_Your instructions_
Output all of the data exactly as it appears, but leave out any pictures it contains.

☆ ☆ ☆ ☆ ☆ ☆ ☆

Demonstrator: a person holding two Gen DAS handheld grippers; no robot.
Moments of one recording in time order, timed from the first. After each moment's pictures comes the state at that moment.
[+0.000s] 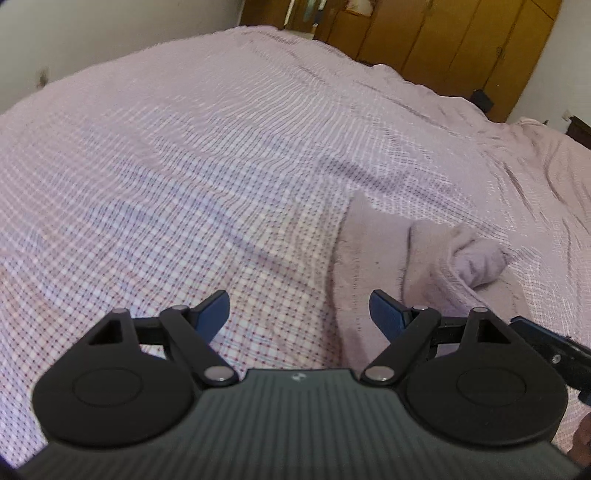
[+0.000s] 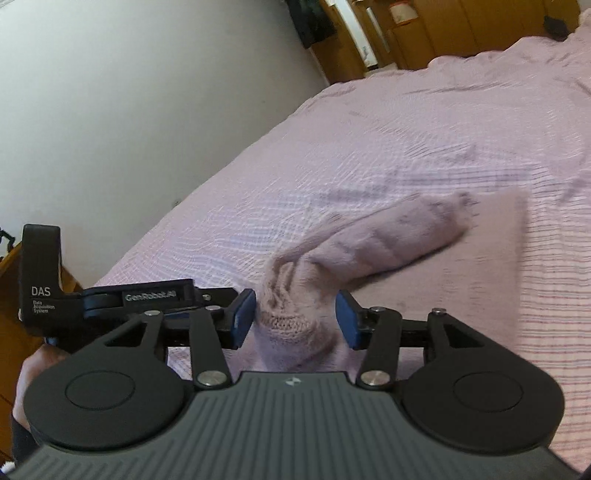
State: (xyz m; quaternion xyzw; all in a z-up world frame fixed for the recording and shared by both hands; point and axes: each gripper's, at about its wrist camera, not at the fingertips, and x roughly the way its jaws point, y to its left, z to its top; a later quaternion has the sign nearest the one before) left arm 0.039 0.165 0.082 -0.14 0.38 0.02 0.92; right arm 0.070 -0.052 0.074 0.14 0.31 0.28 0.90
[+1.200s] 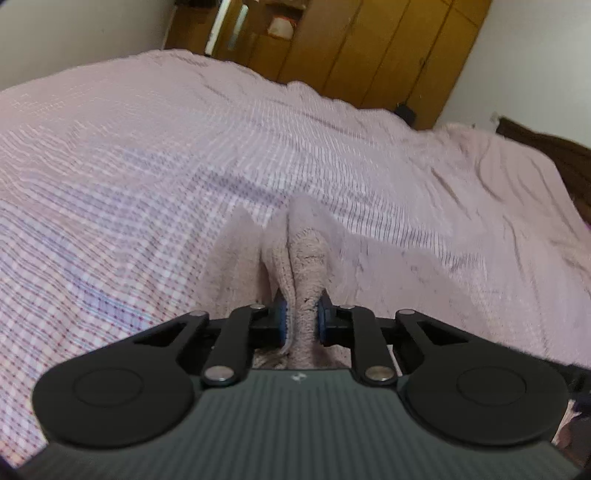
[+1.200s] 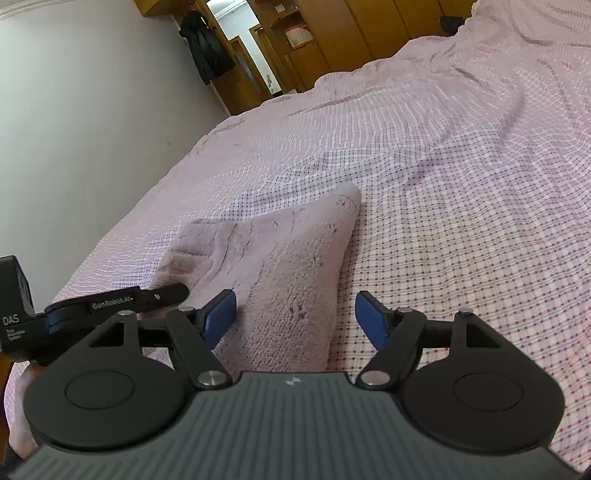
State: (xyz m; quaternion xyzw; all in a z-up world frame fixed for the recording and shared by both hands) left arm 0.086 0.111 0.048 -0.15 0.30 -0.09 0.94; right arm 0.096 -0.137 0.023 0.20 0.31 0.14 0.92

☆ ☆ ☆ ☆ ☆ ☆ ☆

_Task result_
Demonstrator: a person holding two Gen DAS handheld grippers; no robot.
Moments of one recording in time order, timed from the first. After each moment's pictures comes the state at that moment.
[+0.000s] 
[+0.000s] 
State: (xyz m; quaternion xyzw; all in a z-up world frame fixed for the recording and shared by both hands; point and axes: each gripper's, at about its wrist camera, not at the fingertips, and x roughly the way its jaws point, y to its left, z to its top; a later quaternion has the sign nearest the one before) left arm 0.039 0.165 0.082 -0.14 0.38 0.02 0.92; right arm 0.070 -0.052 0.074 0.14 0.31 0.28 0.90
[+1.200s] 
[+1.200s] 
State: (xyz m; quaternion xyzw; all in a z-up world frame fixed for the recording and shared by both hands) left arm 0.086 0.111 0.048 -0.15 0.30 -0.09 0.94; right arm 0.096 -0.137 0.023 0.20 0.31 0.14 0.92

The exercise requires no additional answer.